The End of the Diamond Grading Game?

By Rob Bates

A friend once asked the head of a lab notorious for overgrading how he lived with himself. Simple, the man replied. If I were supplying such a horrible product, why do I have so many customers? 

Sad to say, he had a point. The trade (well, a lot of it) has only itself to blame for the current diamond grading mess. As one longtime industry observer told me:  

While the most logical and consumer-friendly strategy would be to arrive at a single, universally harmonized, ISO-recognized grading standard, with a standard nomenclature and one supreme set of master stones, that is not going to happen, and not only because GIAwants to protect its brand (which is does, of course).… The current situation suits everyone…. The labs like the situation because it enables to them to position themselves in the market, generally relative to GIA. The retailers like the situation because they can cherry-pick reports according to what they are selling and who they want to sell to. The consumers should not like the situation, but for the most part they do not even know there is a situation. 
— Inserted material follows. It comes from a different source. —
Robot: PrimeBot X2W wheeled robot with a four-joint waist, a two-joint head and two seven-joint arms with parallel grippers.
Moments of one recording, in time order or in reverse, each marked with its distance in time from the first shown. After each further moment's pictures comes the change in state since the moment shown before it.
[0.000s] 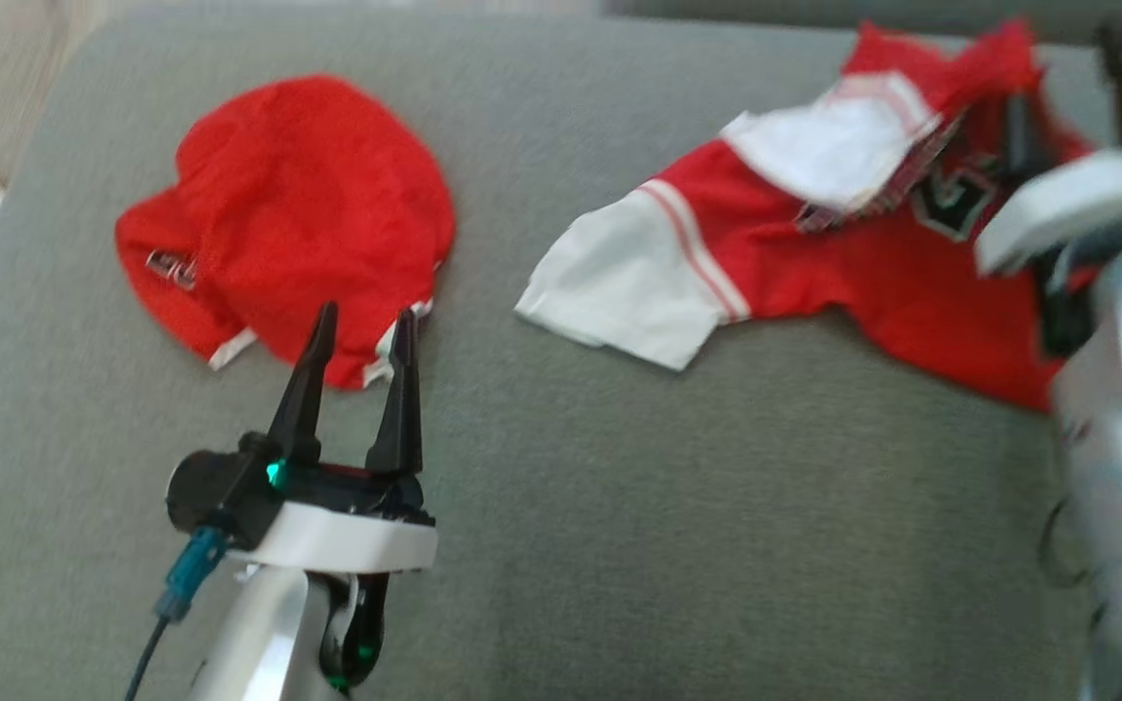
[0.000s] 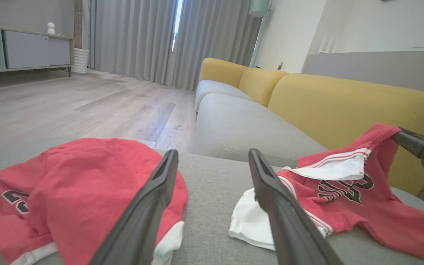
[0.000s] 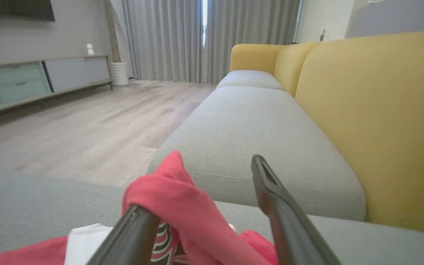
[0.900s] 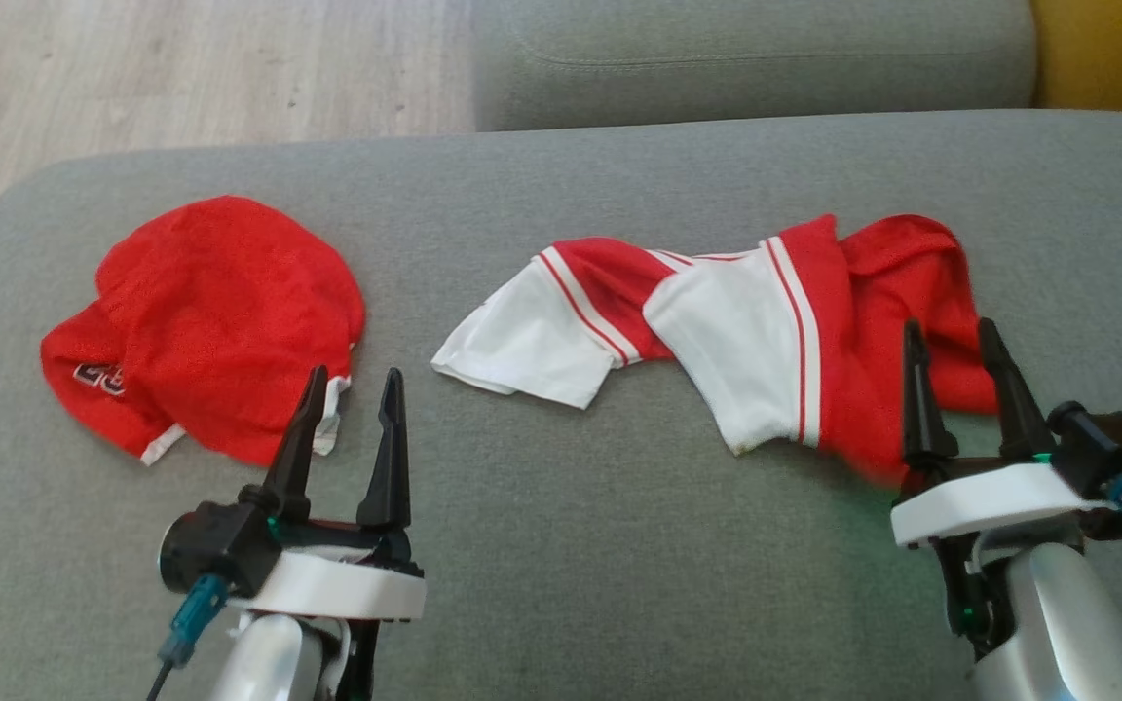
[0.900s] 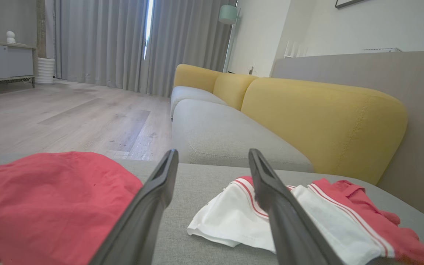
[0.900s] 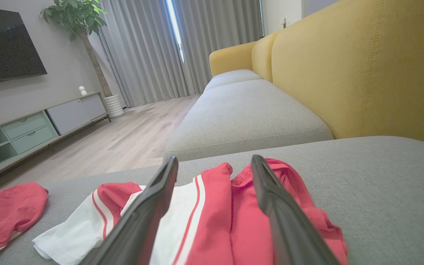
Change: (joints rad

True enough, but that’s for now. As I’ve argued in other contexts, this is a dangerous game to play. As with conflict diamonds, it won’t be pretty if consumers find out.

In one city, they have. A Nashville, Tenn., jeweler who sold EGL International reports became the target of a string of TV exposés and lawsuits. The lawyers behind those suits are now threatening a wider class action targeting bigger fish.    

While the recent statement by diamond associations that carrying overgraded reports is “unacceptable” was probably inevitable, it remains significant. Carrying reports that deviate by more than one color grade from the standard GIA scale (sadly, the groups punted on clarity) is now considered a trade sin along the lines of nondisclosure of synthetics or selling conflict diamonds—a serious infraction that could subject dealers to bourse sanctions or arbitration. (That said, arbitrations rarely involve non-business topics.) 

The notable difference is that—unlike misrepresenting synthetics—stocking reports with “generous” grades has been a widespread trade practice. Some of the biggest names in the industry do it. I know honorable retailers who carried reports they didn’t agree with because they felt they had no choice.

Dealers and retailers will now likely take a good look at the reports they carry, if they haven’t already. Labs may tighten up their standards, and some GIA rivals may need new ways to attract business. This won’t be easy, but it’s possible: The American Gem Society lab put itself on the map with its cut grade. I still believe some enterprising gemologist could develop a more consumer-friendly diamond scale.

Of course, if this issue fades away—and the legal threats amount to nothing—the old habits could return, even if we’re spared some of the notable excesses we’ve seen in the past. It’s a tough time for the trade, and fudging grades is one of the few areas where there is leeway to make a profit. (You can still find EGL International reports on the web.) The grading game has been disrupted, but it’s too soon to declare it dead.